There was some evidence going to show that the injured workman voluntarily rendered services with the consent of the defendants, and which were accepted by them, and that they reserved the right to direct and control the workman in the performance of his work. These are the essentials of the common-law relation of master and servant, and the evidence is without dispute that the workman was paid a daily wage for his services.
This supports the conclusion and finding of the trial court, and necessitates the denial of the writ. Sloss-Sheffield Steel Iron Co. v. Crim, 219 Ala. 148, 121 So. 408; Ex parte W. T. Smith Lumber Co., 206 Ala. 485, 90 So. 807.
The substance of the defense was that Parsons, who was Kimbrough's immediate superior, was an independent contractor, and not an agent or servant of the defendants. While it may be conceded that the weight of the evidence sustained this theory, yet there was some evidence that Parsons was a superintendent of some of the construction work, and the evidence and the legitimate tendencies support the conclusion that his assumed relation as an independent contractor was a mere subterfuge; that in fact he was superintendent of the work. Code 1923, § 7585; Sloss-Sheffield Steel Iron Co. v. Crim, supra.
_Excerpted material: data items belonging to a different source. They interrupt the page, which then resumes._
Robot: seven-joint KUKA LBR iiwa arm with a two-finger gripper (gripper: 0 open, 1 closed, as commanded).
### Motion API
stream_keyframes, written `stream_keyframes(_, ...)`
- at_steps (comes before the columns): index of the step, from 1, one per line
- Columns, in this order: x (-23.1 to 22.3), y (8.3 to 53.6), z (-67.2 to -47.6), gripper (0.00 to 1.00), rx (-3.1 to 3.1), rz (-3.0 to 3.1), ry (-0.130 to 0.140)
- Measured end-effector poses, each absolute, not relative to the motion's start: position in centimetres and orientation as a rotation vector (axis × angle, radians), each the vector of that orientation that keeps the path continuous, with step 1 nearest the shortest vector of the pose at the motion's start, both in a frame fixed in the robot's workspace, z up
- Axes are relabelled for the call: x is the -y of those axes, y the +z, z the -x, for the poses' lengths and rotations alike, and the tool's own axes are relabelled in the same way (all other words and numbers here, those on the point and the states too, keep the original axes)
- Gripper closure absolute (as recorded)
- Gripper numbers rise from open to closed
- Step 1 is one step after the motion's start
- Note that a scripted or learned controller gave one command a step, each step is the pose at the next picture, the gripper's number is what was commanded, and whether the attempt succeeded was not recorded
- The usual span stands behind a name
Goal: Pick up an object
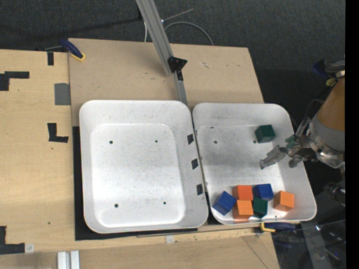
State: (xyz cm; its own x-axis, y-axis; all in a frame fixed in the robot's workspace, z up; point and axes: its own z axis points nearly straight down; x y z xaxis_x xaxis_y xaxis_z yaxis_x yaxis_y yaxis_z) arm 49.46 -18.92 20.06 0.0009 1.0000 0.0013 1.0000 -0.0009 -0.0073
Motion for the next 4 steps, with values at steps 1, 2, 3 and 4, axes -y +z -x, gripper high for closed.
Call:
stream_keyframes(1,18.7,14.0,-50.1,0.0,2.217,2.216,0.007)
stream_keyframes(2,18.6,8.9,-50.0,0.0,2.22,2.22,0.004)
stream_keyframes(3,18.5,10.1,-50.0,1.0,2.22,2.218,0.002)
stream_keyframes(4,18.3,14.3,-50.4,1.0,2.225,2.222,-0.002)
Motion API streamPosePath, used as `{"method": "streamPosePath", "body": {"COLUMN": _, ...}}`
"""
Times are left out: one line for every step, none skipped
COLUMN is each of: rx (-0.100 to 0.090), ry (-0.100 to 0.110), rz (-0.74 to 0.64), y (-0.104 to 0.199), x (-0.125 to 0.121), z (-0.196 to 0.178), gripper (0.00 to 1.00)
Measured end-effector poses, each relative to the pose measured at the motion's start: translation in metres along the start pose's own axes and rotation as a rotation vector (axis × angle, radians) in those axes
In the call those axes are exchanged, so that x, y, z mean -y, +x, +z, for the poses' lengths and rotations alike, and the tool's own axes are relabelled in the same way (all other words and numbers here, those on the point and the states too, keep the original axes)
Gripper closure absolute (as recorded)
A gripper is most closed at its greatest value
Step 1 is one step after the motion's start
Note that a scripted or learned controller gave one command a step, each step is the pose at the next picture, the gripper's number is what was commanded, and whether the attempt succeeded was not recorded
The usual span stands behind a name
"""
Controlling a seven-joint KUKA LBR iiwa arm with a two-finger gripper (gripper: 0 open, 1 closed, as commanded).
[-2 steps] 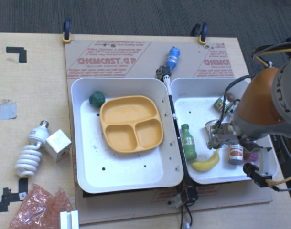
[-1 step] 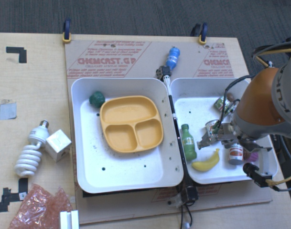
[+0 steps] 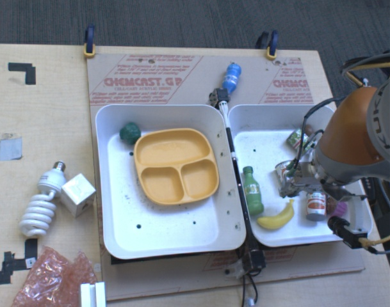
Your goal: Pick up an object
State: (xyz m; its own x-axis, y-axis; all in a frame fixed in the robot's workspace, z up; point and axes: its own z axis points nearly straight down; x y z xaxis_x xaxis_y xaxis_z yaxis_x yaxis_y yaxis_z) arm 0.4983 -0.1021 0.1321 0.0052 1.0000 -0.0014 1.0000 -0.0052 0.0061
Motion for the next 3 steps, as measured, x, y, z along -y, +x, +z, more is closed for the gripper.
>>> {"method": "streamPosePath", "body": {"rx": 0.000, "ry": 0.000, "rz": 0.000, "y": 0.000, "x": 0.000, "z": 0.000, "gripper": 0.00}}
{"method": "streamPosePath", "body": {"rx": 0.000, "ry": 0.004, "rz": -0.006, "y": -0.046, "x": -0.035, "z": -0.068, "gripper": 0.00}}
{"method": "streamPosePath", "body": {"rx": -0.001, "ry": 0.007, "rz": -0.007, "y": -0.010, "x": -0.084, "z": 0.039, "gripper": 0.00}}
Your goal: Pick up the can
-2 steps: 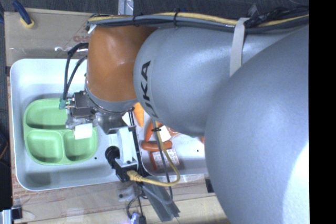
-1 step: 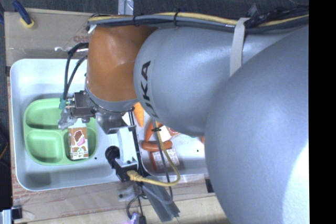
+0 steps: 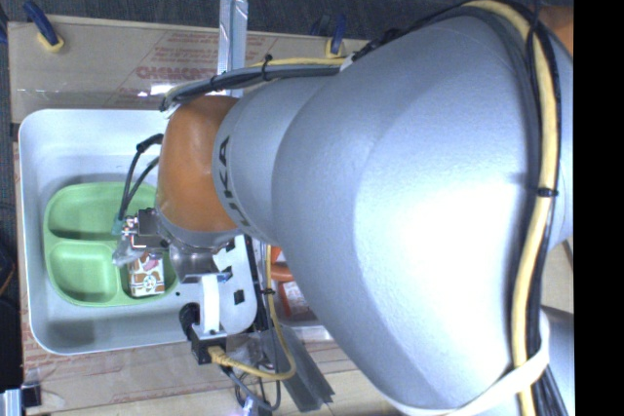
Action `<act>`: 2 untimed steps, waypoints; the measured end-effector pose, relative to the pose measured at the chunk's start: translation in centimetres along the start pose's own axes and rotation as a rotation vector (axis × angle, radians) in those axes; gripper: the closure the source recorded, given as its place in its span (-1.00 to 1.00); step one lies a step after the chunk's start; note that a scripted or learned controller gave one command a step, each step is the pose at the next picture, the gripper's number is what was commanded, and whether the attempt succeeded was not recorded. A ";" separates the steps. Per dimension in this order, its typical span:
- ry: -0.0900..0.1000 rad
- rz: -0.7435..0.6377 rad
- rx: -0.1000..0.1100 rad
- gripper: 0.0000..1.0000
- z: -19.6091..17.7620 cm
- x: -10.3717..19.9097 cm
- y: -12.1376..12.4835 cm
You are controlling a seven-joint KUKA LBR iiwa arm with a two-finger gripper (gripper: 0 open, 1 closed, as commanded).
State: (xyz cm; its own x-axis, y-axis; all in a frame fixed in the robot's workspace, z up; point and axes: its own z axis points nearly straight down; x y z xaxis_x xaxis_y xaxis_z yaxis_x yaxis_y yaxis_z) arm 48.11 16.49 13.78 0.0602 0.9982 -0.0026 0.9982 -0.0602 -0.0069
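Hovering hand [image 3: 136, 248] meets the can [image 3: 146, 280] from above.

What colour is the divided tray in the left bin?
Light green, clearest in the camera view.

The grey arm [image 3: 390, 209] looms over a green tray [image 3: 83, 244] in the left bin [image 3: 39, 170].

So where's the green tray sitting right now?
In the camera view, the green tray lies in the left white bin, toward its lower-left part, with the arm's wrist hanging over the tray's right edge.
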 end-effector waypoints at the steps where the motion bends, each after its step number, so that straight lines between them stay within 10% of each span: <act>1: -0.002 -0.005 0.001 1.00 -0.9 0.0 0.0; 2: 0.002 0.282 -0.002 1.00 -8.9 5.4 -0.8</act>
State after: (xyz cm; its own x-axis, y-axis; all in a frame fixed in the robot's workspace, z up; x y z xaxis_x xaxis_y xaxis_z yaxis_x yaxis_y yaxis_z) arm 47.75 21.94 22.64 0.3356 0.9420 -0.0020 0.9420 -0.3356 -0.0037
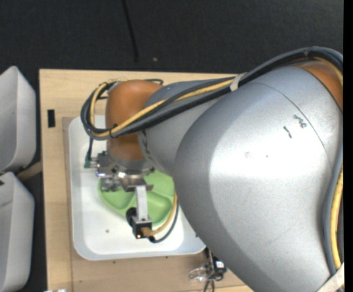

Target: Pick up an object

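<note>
A light green flat object [155, 202] lies in the white bin [88, 236], partly under the arm's wrist. The gripper [128, 184] hangs right over the green object's upper left part, below the orange band [128, 111]. The wrist housing and cables hide the fingertips. A thin metal bar with a small black piece [141, 221] reaches down across the green object toward the bin's front.
The big grey arm body [262, 175] covers the right half of the view and whatever lies beneath it. The wooden bench [55, 96] shows around the bin. White rounded shapes [6, 126] stand at the far left. Small metal bits [207, 274] lie by the front edge.
</note>
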You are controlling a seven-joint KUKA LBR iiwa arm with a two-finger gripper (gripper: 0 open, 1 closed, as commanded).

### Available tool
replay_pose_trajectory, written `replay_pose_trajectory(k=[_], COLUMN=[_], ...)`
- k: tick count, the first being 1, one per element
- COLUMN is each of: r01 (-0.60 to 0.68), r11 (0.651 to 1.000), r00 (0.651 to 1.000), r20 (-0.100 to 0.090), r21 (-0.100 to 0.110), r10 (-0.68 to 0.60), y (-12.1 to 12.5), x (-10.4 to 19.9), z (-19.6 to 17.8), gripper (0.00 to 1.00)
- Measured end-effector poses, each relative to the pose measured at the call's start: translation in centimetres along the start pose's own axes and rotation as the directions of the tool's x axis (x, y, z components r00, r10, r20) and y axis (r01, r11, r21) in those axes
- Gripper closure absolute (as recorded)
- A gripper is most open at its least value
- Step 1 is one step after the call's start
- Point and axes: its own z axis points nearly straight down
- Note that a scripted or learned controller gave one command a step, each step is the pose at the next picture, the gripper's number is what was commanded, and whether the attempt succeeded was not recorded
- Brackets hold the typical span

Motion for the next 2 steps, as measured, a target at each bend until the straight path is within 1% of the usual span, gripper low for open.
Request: replay_pose_trajectory(k=[1, 2], r01=[-0.003, 0.008], r11=[1.000, 1.000], r00=[1.000, 1.000], r20=[-0.008, -0.015], r21=[-0.020, -0.029], r10=[0.003, -0.008], y=[-2.5, -6.7], x=[-3.9, -1.3], z=[-14.1, -32.0], gripper=[1.00, 1.00])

The amount of the award is sustained by the finding of fact, and, while there was no evidence showing that the workman had dependents, the fact of such dependents was averred in the complaint and was not denied in the answer of the Fair Park Amusement Company; its answer merely averring that "defendant denies that it had knowledge of plaintiff's dependents," and, so far as appears from the return to the writ of certiorari, the other defendant filed no answer.
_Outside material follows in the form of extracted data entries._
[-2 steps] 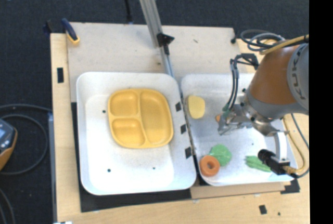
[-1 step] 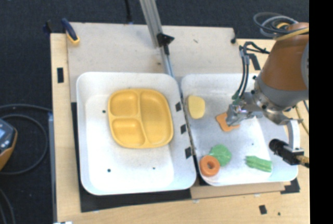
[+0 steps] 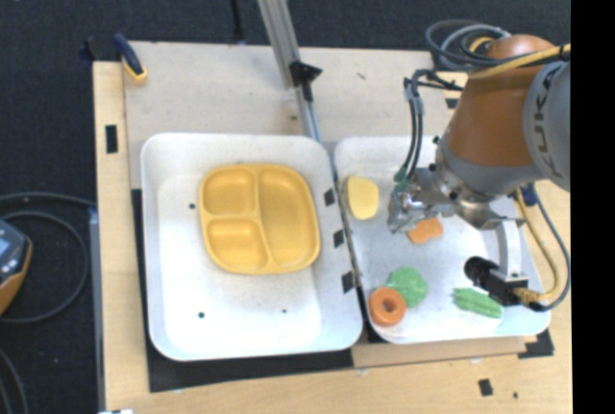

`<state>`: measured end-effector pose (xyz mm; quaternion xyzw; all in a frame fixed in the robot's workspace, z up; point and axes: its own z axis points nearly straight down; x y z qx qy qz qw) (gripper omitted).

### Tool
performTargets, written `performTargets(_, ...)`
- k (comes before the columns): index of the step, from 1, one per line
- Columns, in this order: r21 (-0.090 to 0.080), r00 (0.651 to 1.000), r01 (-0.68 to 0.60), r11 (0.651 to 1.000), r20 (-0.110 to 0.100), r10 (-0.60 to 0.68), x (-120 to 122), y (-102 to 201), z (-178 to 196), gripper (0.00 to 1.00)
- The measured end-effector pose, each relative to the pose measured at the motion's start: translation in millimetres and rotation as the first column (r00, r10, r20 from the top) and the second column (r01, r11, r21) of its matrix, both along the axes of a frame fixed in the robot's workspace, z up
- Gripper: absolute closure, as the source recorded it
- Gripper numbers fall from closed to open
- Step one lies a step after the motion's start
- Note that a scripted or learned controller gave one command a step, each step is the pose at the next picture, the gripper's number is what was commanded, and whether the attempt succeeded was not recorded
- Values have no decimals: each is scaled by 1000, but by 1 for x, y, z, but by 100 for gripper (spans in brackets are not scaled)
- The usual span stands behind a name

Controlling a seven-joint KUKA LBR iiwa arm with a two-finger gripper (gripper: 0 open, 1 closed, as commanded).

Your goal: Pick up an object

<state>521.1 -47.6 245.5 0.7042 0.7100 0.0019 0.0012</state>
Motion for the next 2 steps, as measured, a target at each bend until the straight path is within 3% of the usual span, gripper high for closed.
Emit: performTargets(2,0,1000,1,1000,-5,-1,-4,96,-13,100)
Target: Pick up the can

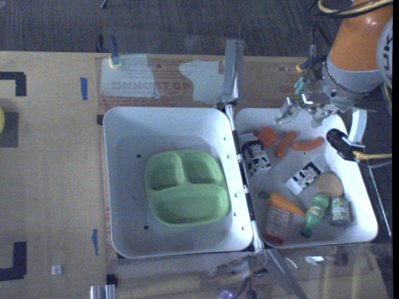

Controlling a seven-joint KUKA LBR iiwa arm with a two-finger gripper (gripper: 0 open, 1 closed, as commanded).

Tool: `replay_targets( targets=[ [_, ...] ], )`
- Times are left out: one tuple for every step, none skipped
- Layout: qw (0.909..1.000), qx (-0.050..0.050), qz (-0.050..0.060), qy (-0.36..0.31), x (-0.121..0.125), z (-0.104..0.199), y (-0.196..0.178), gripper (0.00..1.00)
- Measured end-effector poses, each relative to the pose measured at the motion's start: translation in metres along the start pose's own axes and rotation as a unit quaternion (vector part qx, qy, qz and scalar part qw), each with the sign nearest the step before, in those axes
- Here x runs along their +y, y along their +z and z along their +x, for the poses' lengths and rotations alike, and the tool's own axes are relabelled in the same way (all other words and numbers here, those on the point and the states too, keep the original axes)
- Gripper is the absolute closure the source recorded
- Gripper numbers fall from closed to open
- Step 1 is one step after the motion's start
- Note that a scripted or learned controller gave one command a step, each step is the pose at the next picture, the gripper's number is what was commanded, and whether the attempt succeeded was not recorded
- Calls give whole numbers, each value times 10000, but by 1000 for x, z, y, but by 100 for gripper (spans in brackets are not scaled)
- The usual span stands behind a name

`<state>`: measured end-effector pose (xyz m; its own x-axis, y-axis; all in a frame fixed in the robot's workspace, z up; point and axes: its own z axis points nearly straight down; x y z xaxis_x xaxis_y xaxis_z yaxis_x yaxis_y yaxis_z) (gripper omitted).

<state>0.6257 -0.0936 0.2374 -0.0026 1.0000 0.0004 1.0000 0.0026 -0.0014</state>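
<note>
1. The claw (305, 109) hangs above the far edge of the right bin (368, 220), its fingers spread and nothing between them.
2. The can (340, 210), with a green label, stands near the right bin's near right corner, well apart from the claw.
3. Just beside the can are a green bottle (315, 213) on its left and a tan egg-like thing (329, 184) behind it.
4. A carrot (285, 202), two sausages (308, 144) and two cow-print cartons (255, 156) also lie in this bin.
5. The left bin (121, 136) holds a green tray (186, 187).
6. Both bins rest on the desk (50, 185).
</note>
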Motion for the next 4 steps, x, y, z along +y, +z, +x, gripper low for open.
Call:
replay_targets(
  targets=[
    [9998, -9, -40, 185, -45, -38, 132, 0],
    [9999, -3, -16, 131, -69, -92, 152, 0],
    [9999, -8, -45, 140, -68, -93, 140, 100],
    [9868, 2, -31, 1619, -71, -105, 151, 100]
  ],
)
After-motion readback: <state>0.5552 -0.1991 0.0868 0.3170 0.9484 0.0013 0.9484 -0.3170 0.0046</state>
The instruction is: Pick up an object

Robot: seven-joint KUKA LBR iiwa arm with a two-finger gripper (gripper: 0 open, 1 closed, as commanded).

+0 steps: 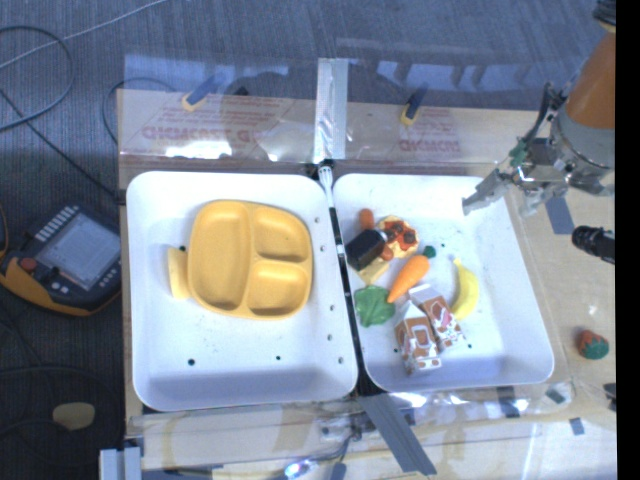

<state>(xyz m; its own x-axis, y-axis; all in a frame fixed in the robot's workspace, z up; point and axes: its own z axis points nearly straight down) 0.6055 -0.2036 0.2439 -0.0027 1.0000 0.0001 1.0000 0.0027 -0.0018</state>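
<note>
Here, hand (520, 186) spread over right bin (520, 298), mirrored cardboard lettering (190, 133) unreadable

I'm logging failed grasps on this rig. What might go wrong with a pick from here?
The toys are packed tightly: the carrot lies against the banana and the green leaf, so the fingers may snag a neighbour. The gripper hangs at the right bin's far corner, so a descent could clip the rim.

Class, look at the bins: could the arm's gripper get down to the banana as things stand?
Probably yes. The banana lies uncovered on the right bin's floor, nearest the gripper, which hangs above that bin's far right corner. Only the toy house crowds one side.
</note>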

Under these circumstances the trial court was justified in treating the averments of the complaint in this respect as confessed. The pertinent provision of the statute applicable here is that "within five days prior to the date fixed for the hearing of the controversy, the employer shall file a verified answer to the complaint setting up the facts which he relies on in defense thereof." Code 1923, § 7578.
The writ is therefore denied, and the petition is dismissed.
Writ denied; petition dismissed.
ANDERSON, C. J., and SAYRE and THOMAS, JJ., concur.